"""

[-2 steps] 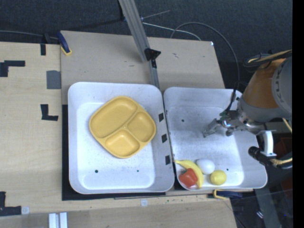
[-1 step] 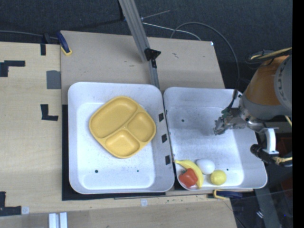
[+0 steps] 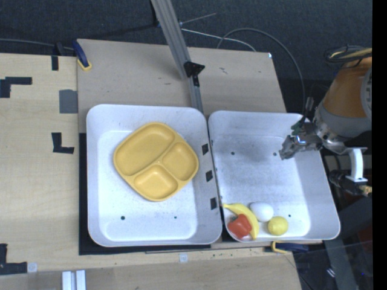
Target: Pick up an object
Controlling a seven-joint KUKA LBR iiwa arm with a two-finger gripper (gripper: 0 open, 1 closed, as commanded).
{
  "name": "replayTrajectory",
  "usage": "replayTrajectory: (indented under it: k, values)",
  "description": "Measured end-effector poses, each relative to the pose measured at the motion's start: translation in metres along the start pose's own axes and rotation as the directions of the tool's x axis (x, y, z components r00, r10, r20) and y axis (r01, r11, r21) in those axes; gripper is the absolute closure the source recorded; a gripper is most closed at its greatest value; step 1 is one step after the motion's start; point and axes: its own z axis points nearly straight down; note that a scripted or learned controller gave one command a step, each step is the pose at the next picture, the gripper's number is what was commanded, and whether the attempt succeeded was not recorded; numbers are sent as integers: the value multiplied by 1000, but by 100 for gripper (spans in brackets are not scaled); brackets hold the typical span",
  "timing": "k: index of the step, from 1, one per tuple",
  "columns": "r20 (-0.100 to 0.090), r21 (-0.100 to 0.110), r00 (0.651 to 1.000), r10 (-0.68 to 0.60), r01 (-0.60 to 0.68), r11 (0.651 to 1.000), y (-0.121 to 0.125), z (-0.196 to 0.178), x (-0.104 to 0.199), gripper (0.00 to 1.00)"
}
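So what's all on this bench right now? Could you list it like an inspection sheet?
Surface: bench bearing left bin and right bin side by side.
Job's things: banana, red item, white egg-like item, yellow ball-like item, clustered in right bin's near corner.
Clutter: yellow divided tray in left bin.
Grippers: gripper over right bin's far right side, away from the cluster.
Cables: thin cable beyond bench.
Surroundings: metal pole, dark floor.

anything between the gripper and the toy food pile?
No. Camera view shows bare bin floor between the gripper and the toy food pile.
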Motion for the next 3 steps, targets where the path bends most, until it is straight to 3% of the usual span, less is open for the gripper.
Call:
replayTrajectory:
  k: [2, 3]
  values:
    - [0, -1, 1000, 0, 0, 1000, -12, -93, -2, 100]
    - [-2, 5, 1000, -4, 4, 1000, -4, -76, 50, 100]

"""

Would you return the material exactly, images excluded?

[-2 steps] 
[-1 step] 
[+0 steps] 
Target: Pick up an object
Controlling a seven-joint KUKA LBR iiwa arm with a two-finger gripper (gripper: 0 open, 1 closed, as commanded).
{
  "name": "replayTrajectory",
  "usage": "replayTrajectory: (indented under it: k, values)",
  "description": "Measured end-effector poses, each relative to the pose measured at the motion's start: translation in metres along the start pose's own axes and rotation as the directions of the tool's x axis (x, y, z components r00, r10, r20) and y axis (r01, r11, r21) in those axes; gripper is the absolute closure the source recorded; a gripper is most closed at its greatest value; step 1 is one step after the motion's start; point and axes: its own z axis points nearly straight down; note that a scripted or learned controller gave one command a step, each step is the pose at the next picture, the gripper's number is what was commanded, and whether the attempt succeeded was not recorded; numbers are sent as integers: the value multiplied by 1000, but by 100 for gripper (spans in brackets are not scaled); brackets hold the typical span",
  "timing": "k: index of the step, from 1, one per tuple",
  "columns": "r20 (-0.100 to 0.090), r21 (-0.100 to 0.110), r00 (0.651 to 1.000), r10 (-0.68 to 0.60), r01 (-0.60 to 0.68), r11 (0.651 to 1.000), y (-0.121 to 0.125), z (-0.196 to 0.178), x (-0.104 to 0.199), gripper (0.00 to 1.00)"
}
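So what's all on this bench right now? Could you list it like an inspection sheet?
Surface: bench bearing left bin and right bin side by side.
Job's things: banana, red item, white egg-like item, yellow ball-like item, clustered in right bin's near corner.
Clutter: yellow divided tray in left bin.
Grippers: gripper over right bin's far right side, away from the cluster.
Cables: thin cable beyond bench.
Surroundings: metal pole, dark floor.

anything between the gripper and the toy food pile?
No. Camera view shows bare bin floor between the gripper and the toy food pile.
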Motion for the next 3 steps, targets where the path bends most, until it is straight to 3% of the usual span, less is open for the gripper.
Call:
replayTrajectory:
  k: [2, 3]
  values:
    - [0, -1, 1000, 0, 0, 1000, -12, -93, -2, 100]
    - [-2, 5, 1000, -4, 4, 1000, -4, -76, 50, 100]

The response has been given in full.